Any passenger ever stuck aboard a jet sitting on a tarmac for five hours no doubt cheered when the U.S. Department of Transportation (DOT) decreed that airlines could no longer hold passengers hostage. Now airlines whose jets are stuck on the runway for longer than two hours must provide water; at the three-hour mark, the airlines have to allow passengers to disembark or face fines of $27,500 per head.
The airlines were unhappy with the new rules and warned that cancellations would increase as a result. That's exactly what is happening, according to a report by Darryl Jenkins, of TheAirlineZone.com, and Joshua Marks, of Marks Aviation, in conjunction with George Washington University. The aviation experts say flight cancellations in May were up 40% over those in May 2009. And with planes flying full, passengers on those canceled flights often can't secure a replacement flight until 12 to 48 hours later. The DOT disputes the significance of the report, saying it is misleading to reach conclusions based on only one month's worth of data.
Jenkins and Marks cite the DOT data showing 6,719 canceled flights in May 1,924 more than the figure one year earlier. Most of those cancellations were attributable to the usual suspects, such as bad weather, mechanical difficulties or problems with crews exceeding their flight limit of 100 hours a month. Yet even controlling for these variables and given that the weather this May was less severe than last May's the researchers expected to see fewer cancellations rather than an increase. The pair instead found that 49 flights were canceled after being held on the runway for two to three hours 250% more than last year's figure and 75 flights were canceled after being held on the runway for one to two hours 88% more than the number last year.
That data, say Jenkins and Marks, doesn't even account for indirect cancellations that result when a plane is taken out of the system. AirTran, for example, typically uses a single jet for five flights in a day. A flight held over, say, in Atlanta has a domino effect on the rest of the schedule. Whatever the precise number of canceled flights that can be directly or indirectly attributed to the tarmac rule, "it's a far cry," Marks says, "from the 41 canceled flights per year the DOT predicted in its regulatory-impact analysis."
The DOT denounced the study as statistical noise. "Airlines know the rules and they know they have to take passenger protections into account when making scheduling and operational decisions," said Transportation Secretary Ray LaHood. "The Department of Transportation is committed to protecting the rights of airline passengers starting with firm limits on tarmac delays and no one should be misled by this unreliable study." The DOT also notes that if you consider cancellations over a 15-year period, the May 2010 rate was actually below the long-term average: 1.24% in May 2010 compared with the 15-year average of 1.51%. The DOT also points out that 86 planes returned to the terminal before the three-hour mark, let passengers off, allowed them to reboard and still delivered them to their scheduled destinations. In May 2009, there were only 22 such incidents.
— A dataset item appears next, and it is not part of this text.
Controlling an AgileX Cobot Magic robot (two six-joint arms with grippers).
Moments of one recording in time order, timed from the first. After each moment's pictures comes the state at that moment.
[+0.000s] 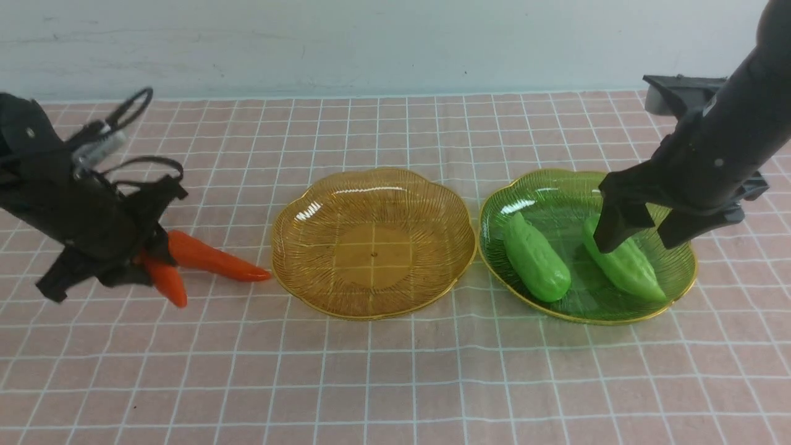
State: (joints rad) right arm 0.18 1.76 -1.46 0.23 1.24 -0.06; left arm 0.03 1.68 -1.14 -0.22 0.76 -0.70
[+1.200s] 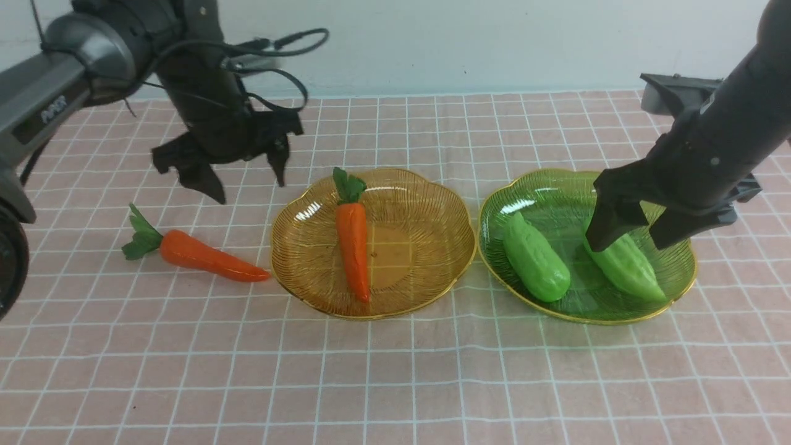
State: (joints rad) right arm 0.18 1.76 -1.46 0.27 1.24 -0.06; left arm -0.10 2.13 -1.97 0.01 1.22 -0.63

But Jenkins and Marks stand by their analysis. "Let's have a discussion to figure out what's really happening here," says Marks. The rules, with fines levied on the airlines at potentially 300 times the flight revenue, are disproportionally punitive, they assert, and that's causing the airlines to be extremely risk-averse. The two found the airlines' internal guidelines dictated mandatory gate returns to avoid any fines. Delta, the report says, has a standing order for pilots to return to the gate at the two-and-half-hour mark even if takeoff is imminent.
"This rule does have some impact," says Christopher White, spokesman for AirTran, though it's not clear what downstream effect the rule is having on planes that are held in Atlanta instead of continuing on to other destinations. "We need more data," says White. "We should have a better idea after July and August." The General Accounting Office last week commissioned its own study of the rule.
"We do know for sure that the rules did cause cancellations of flights that otherwise would've flown," says David Castelveter, spokesman for the Air Transport Association (ATA), an industry trade group. "Flights were canceled on the runway and before they left the gate." The ATA contends the numbers are small, "but even one passenger inconvenienced is one passenger too many." Airlines are complying with the rule, Castelveter says. "We're just saying there will be flights that will cancel rather than risk hefty fines."
Jenkins and Marks stress that the DOT rules are not all bad. "Water after two hours and keeping passengers informed about delayed flights are good things," says Jenkins. "But if you polled passengers and said, 'Would you like to stay on the plane for another 20 minutes and take off and reach your destination, or disembark and wait a day or two for the next open seat?,' I think most would rather wait on the tarmac."